Despite Changes at Penn, Harvard Stands by ‘No-Loan’ Label

Despite the University of Pennsylvania’s decision to rebrand its financial aid program as “all-grant” instead of “no-loan”—reflecting complaints that many Penn students do, in fact, take out external loans—Harvard’s financial aid department will continue to tout its “no-loan” policies to applicants.

Prior to Penn’s decision to rename its program in August, both Harvard and Penn referred to their financial aid programs as “no-loan,” meaning that their aid packages replaced undergraduate student loans with university-funded grants.

Last year, however, Penn student groups criticized the University’s “no-loan” characterization of its policies, arguing that some still took out loans to cover costs not addressed in their financial aid packages.

While Penn responded by changing its policies—in name only—to “all-grant,” Harvard still considers the “no-loan” branding integral to its financial aid program, Harvard Dean of Admissions and Financial Aid William R. Fitzsimmons ’67 said.

Dean of Admissions and Financial Aid
Dean of Admissions and Financial Aid William R. Fitzsimmons '67 speaks during an interview with The Crimson last spring.

“We have found that talking about ‘no loan required’ is a key element of how we reach out to students,” Fitzsimmons said in an interview that Faculty of Arts and Sciences spokesperson Rachael Dane also attended. “The words ‘free’ and ‘no loan’ really resonate.”


Still, according to Sally C. Donahue, Harvard’s financial aid director, close to 30 percent of Harvard’s Class of 2015—about 300 students—took out loans during their time at Harvard. For those who received need-based grant aid, the average student debt at graduation was just over $5,200, significantly less than the national average of $35,051.

“It is our hope that their postgraduate plans not be affected by the financial constraints posed by a more typical student debt level,” Donahue wrote in an email.

While Harvard’s financial aid website says students are not expected to take out loans as part of their financial aid package, it also notes that some “may choose to pursue loans to help cover [their] student or family contribution.”

Given the frequency with which students borrow, even at “no-loan” schools, David Mainiero, the director of college counseling at InGenius Prep, said he was skeptical of how many universities brand their financial aid programs.

“I don’t think that colleges or institutions of higher education should be using what amounts to, at worst, Orwellian doublespeak.
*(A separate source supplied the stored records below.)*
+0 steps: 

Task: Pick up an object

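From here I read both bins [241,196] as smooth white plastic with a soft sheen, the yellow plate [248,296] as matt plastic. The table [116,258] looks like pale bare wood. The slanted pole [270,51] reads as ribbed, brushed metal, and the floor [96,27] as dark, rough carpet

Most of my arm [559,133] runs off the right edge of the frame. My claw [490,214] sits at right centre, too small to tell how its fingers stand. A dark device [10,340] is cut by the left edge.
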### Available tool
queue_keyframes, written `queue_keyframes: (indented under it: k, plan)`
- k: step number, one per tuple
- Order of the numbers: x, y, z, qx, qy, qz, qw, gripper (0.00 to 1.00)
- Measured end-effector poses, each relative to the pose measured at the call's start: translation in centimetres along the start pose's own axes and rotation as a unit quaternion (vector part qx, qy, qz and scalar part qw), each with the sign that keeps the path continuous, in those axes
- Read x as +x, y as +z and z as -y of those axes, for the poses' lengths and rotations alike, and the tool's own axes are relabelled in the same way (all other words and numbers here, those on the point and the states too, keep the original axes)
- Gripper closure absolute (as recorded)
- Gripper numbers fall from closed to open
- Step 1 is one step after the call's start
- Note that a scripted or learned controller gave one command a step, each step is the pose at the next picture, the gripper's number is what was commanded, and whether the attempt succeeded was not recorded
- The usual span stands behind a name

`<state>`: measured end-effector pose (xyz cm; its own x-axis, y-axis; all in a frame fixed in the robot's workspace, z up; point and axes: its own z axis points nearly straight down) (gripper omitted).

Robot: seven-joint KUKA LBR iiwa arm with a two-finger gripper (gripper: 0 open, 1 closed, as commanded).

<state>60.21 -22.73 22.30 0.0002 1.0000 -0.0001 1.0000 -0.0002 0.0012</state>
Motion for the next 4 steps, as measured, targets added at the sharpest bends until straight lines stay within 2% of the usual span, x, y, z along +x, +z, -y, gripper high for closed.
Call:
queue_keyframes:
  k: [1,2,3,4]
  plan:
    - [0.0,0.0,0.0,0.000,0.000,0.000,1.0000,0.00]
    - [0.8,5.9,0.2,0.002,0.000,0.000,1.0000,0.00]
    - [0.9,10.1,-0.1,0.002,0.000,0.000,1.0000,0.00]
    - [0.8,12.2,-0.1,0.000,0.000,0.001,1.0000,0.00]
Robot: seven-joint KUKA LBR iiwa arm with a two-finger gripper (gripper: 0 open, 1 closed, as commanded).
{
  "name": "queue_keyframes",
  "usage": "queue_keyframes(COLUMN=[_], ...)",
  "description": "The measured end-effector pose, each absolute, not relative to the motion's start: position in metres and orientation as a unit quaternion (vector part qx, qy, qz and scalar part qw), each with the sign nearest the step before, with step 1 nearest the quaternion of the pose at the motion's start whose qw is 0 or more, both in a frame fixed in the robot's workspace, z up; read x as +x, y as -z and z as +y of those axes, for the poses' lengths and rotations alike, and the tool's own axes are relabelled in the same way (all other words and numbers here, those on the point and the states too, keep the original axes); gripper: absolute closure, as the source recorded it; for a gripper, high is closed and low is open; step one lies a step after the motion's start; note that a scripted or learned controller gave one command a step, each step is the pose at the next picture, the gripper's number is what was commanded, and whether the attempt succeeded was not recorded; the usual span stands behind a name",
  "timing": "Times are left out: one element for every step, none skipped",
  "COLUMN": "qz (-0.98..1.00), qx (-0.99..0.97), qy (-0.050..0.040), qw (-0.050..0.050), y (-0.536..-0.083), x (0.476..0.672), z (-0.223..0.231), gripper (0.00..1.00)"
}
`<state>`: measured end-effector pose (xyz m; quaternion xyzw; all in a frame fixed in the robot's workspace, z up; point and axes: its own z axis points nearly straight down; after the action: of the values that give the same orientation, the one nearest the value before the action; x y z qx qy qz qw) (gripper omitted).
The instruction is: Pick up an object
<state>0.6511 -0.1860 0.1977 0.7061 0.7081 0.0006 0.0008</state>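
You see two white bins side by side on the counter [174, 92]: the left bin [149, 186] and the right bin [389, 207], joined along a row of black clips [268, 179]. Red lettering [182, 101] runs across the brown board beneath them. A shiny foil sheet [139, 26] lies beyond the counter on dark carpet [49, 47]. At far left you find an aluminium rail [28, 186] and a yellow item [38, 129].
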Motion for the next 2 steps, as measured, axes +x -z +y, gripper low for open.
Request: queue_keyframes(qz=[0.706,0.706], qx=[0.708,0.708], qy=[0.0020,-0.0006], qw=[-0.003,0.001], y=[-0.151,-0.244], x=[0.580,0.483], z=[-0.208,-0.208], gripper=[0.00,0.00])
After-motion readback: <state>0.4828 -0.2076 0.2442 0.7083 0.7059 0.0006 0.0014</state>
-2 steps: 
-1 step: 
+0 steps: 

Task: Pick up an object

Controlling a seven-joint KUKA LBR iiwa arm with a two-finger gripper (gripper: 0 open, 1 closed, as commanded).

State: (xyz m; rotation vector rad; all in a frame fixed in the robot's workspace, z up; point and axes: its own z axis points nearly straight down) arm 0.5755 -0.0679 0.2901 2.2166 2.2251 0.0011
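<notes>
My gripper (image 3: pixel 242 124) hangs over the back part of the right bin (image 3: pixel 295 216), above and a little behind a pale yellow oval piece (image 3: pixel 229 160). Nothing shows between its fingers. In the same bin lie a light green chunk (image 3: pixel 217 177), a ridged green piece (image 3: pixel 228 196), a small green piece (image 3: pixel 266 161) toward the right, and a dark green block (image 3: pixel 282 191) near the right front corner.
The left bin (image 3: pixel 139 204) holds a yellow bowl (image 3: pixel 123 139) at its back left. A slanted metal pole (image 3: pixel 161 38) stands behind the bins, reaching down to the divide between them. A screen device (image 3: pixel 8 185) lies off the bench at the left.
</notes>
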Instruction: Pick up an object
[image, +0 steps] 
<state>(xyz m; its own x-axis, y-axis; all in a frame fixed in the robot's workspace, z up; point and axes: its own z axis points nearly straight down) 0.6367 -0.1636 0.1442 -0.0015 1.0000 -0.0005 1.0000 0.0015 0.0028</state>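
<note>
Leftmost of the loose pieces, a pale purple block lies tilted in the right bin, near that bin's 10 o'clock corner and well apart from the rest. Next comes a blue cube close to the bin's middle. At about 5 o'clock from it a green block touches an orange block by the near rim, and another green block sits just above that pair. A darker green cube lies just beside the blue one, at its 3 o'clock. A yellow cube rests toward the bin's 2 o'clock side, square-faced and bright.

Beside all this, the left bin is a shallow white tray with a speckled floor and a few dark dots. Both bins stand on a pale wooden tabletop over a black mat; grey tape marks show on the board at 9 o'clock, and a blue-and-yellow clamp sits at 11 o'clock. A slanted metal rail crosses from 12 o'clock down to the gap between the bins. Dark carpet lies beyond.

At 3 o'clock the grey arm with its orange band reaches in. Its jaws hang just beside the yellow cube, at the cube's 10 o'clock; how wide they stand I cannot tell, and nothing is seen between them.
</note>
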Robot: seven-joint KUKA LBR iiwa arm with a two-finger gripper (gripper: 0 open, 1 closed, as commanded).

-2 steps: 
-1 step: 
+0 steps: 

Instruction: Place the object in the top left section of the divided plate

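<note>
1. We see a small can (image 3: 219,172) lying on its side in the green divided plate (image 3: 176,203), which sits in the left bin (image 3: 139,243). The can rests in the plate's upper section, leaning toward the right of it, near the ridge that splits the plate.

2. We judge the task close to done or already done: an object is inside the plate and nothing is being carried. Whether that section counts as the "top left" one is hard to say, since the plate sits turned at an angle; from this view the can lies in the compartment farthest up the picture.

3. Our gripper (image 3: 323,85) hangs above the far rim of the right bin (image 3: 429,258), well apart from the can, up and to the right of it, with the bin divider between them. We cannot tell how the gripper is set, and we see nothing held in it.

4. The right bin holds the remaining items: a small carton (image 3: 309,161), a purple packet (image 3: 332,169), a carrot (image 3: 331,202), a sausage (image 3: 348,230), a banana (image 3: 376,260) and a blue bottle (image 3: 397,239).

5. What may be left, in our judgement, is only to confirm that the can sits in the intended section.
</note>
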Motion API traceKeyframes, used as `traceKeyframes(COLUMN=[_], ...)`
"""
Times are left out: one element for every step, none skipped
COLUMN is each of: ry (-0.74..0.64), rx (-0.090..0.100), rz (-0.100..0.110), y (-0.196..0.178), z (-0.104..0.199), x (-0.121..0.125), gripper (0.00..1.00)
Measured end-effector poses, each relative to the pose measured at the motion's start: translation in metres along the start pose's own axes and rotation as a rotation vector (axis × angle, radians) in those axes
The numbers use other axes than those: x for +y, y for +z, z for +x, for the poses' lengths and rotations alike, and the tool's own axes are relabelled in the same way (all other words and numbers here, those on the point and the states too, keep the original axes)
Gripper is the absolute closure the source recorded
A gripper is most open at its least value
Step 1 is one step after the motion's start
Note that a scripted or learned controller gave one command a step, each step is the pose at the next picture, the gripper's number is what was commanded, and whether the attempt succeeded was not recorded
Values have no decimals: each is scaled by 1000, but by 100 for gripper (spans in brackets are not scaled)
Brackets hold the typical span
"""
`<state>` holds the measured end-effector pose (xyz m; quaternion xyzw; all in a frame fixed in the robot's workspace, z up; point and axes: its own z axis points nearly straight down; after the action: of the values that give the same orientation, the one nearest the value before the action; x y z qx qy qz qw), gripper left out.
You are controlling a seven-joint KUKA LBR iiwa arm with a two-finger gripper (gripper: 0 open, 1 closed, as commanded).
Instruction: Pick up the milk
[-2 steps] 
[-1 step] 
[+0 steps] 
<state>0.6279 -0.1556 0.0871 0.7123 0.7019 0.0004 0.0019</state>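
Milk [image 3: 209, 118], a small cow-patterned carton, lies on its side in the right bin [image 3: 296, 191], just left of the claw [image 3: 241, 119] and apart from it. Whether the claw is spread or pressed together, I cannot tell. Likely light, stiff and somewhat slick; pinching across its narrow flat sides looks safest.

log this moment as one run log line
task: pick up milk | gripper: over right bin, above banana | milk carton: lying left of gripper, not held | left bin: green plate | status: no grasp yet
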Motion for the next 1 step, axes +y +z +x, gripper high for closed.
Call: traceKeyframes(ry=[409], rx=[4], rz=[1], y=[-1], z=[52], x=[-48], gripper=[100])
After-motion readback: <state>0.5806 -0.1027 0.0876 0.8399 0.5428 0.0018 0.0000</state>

At best, it’s marketing language,” Mainiero said. “An asterisk isn’t enough; they need to be upfront with people about what they can afford.”

Fitzsimmons said the “no-loan” label can be attention-grabbing, but added that he tries to explain Harvard’s financial aid program in more detail in his conversations with potential applicants.

“Lots of students are now getting information on their mobile phones. That means we have about eight seconds to get the point across,” Fitzsimmons said. “But the more ways we can describe what we do, the better.”